Bonilha - Não, nós dispomos de um quadro grande. Mas de que adianta nós dispormos de dezenas de auditores? O que farão os auditores? Os auditores vão examinar a documentação apresentada, os livros e a escrituração contábil. É fácil compor uma prestação de contas com esses dados preparados. Bons contadores elaboram as contas dos partidos, com os gastos correspondentes.
Agora, é estranho. Viagem de jato fica sempre mais barata em campanha eleitoral, não sei por quê. Eu tenho visto que viajar em jatinho fica por um bom preço.
O que nós precisamos é evitar essas leizinhas casuísticas anuais. Os legisladores, quando elaboraram a lei eleitoral deste ano, não estavam interessados mesmo na aplicação rígida de princípios de controles de gastos e arrecadações. Ficou capenga o sistema instituído, o sistema de bônus.
Folha - Mário Covas (PSDB) e Francisco Rossi (PDT) já apresentaram as prestações de contas do primeiro turno –respectivamente, cerca de R$ 6 milhões e R$ 1 milhão. Essas campanhas não foram muito baratas?
Bonilha - Eu acho que ficou um valor bastante inexpressivo em função da publicidade que nós assistimos, mas não temos elementos para contestar esses dados. Principalmente os valores do segundo, o candidato derrotado (Rossi). É estranho que se consiga gastar tão pouco. Para uma campanha de vereador, até se justificaria... Agora, eu só fico esperando a prestação definitiva de contas. Aí, nós vamos ver...
Folha - O que vai ser possível fazer?
Bonilha - Nós vamos ver em que valor vai ficar. Alguns pontos de cobrança de valor nós temos.
Folha - Vão comparar com valores de mercado?
Bonilha - De alguns dados a gente dispõe. Vamos contar com isso.

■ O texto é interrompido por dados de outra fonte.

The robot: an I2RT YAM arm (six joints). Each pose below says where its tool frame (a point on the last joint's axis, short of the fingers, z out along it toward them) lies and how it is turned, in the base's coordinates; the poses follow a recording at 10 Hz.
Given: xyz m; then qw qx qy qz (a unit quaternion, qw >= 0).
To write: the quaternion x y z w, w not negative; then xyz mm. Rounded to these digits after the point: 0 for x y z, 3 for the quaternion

Folha - Esses problemas afetam a legitimidade da eleição?
Bonilha - Não, acho que não afeta. Na eleição majoritária, não vejo como. Na proporcional, eu vejo. Em matéria eleitoral, o sistema todo tem que ser modificado.
Folha - E sobre as fraudes...
Bonilha - A exigência da informatização é indeclinável. Para afastar erros e fraudes, só a informatização. E os erros são muitos.
Folha - Esses erros foram em um volume tal que poderiam afetar o resultado da eleição?
Bonilha - Não, porque os candidatos dispõem dos boletins e têm os fiscais.
Folha - Que outros pontos precisariam ser revistos na legislação eleitoral?
Bonilha - É preciso restabelecer a fidelidade partidária e a reformulação dos partidos, para evitar legendas de aluguel. A revisão constitucional é reclamo da nação. Temos que fazê-la, não só no aspecto tributário. É a oportunidade de mudança da legislação eleitoral.